Was ist Homematic IP?
Homematic IP ist die Funk-Smart-Home-Plattform von eQ-3 (Leer, Niedersachsen) - dem Marktführer für Smart-Home in Deutschland. Funk auf 868 MHz mit Mesh-Topologie, lokale Steuerung über CCU3-Zentrale oder Cloud-Steuerung über Homematic IP Access Point. Über 200 Komponenten verfügbar.

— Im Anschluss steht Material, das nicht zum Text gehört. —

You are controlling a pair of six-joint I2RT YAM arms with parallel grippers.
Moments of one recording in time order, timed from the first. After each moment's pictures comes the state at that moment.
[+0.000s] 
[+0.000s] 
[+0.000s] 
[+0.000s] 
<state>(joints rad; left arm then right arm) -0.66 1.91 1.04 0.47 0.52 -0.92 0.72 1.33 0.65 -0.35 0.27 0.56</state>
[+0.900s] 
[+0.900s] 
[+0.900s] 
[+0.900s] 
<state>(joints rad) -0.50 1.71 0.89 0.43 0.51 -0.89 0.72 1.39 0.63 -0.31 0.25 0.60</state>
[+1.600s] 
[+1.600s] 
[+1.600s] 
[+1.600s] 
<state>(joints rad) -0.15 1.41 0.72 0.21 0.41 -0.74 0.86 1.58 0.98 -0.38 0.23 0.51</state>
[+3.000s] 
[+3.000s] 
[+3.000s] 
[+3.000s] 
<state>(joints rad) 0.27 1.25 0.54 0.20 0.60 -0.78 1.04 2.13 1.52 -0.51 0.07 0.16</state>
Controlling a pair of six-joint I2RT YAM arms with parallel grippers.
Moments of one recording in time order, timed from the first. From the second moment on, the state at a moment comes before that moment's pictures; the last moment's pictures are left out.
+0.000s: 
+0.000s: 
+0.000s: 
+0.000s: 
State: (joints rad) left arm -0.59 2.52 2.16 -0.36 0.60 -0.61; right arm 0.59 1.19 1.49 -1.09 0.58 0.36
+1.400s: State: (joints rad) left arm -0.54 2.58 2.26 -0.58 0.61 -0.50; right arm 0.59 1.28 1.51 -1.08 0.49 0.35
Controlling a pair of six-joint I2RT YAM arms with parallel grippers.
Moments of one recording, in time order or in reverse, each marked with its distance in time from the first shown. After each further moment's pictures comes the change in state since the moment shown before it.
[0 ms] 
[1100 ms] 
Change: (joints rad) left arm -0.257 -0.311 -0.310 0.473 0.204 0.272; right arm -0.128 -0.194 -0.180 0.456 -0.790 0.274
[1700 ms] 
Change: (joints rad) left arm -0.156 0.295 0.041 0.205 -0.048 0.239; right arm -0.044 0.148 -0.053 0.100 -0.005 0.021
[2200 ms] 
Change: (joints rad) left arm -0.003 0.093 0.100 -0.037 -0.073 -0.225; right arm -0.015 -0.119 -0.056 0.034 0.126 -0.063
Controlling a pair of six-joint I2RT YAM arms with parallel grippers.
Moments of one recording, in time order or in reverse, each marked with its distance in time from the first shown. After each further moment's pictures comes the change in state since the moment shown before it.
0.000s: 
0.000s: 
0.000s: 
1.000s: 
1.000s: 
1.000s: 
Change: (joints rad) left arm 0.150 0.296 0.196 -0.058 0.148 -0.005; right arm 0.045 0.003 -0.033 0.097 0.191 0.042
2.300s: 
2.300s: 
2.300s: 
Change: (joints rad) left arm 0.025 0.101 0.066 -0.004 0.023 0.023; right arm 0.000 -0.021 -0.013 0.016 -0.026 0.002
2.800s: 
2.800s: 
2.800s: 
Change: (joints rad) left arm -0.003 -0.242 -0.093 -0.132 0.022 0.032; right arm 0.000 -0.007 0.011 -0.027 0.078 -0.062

CCU3 oder Homematic IP Access Point?
CCU3 ist die lokale Zentrale - alle Steuerung läuft im Haus, kein Cloud-Zwang. Homematic IP Access Point ist Cloud-Steuerung über eQ-3-Server. CCU3 ist datenschutz-freundlicher und schneller, Access Point ist einfacher einzurichten. Bei mittleren bis grossen Setups CCU3, bei kleinen Setups (5-10 Geräte) Access Point.
Homematic IP oder Matter?
Homematic IP ist hersteller-gebunden (eQ-3) mit grossem deutschem Komponenten-Programm. Matter ist herstelleroffen mit globaler Anbieter-Vielfalt. Im Neubau 2026 ist Matter zukunftssicherer - im Bestand mit vorhandener Homematic-IP-Sammlung lohnt der Wechsel oft nicht.
Was kostet Homematic IP im 140 m² EFH?
Funk-Voll-Setup (Heizung, Beleuchtung, Rollladen, Sicherheit) 5.000-12.000 Euro. Mittlere Erweiterung (Heizung, Sicherheit, einige Smart-Plugs) 2.000-5.000 Euro. Punktuelle Anwendung (Heizung-Einzelraumregelung) 800-2.000 Euro.
Lohnt sich Homematic IP im Neubau?
Im Neubau lohnt sich primär Bus-System (KNX, Loxone). Homematic IP ist eher Bestand-Lösung oder als Funk-Ergänzung an Stellen ohne Bus-Verkabelung. Im reinen Funk-Neubau-Setup ist 2026 Matter zukunftssicherer als Homematic IP.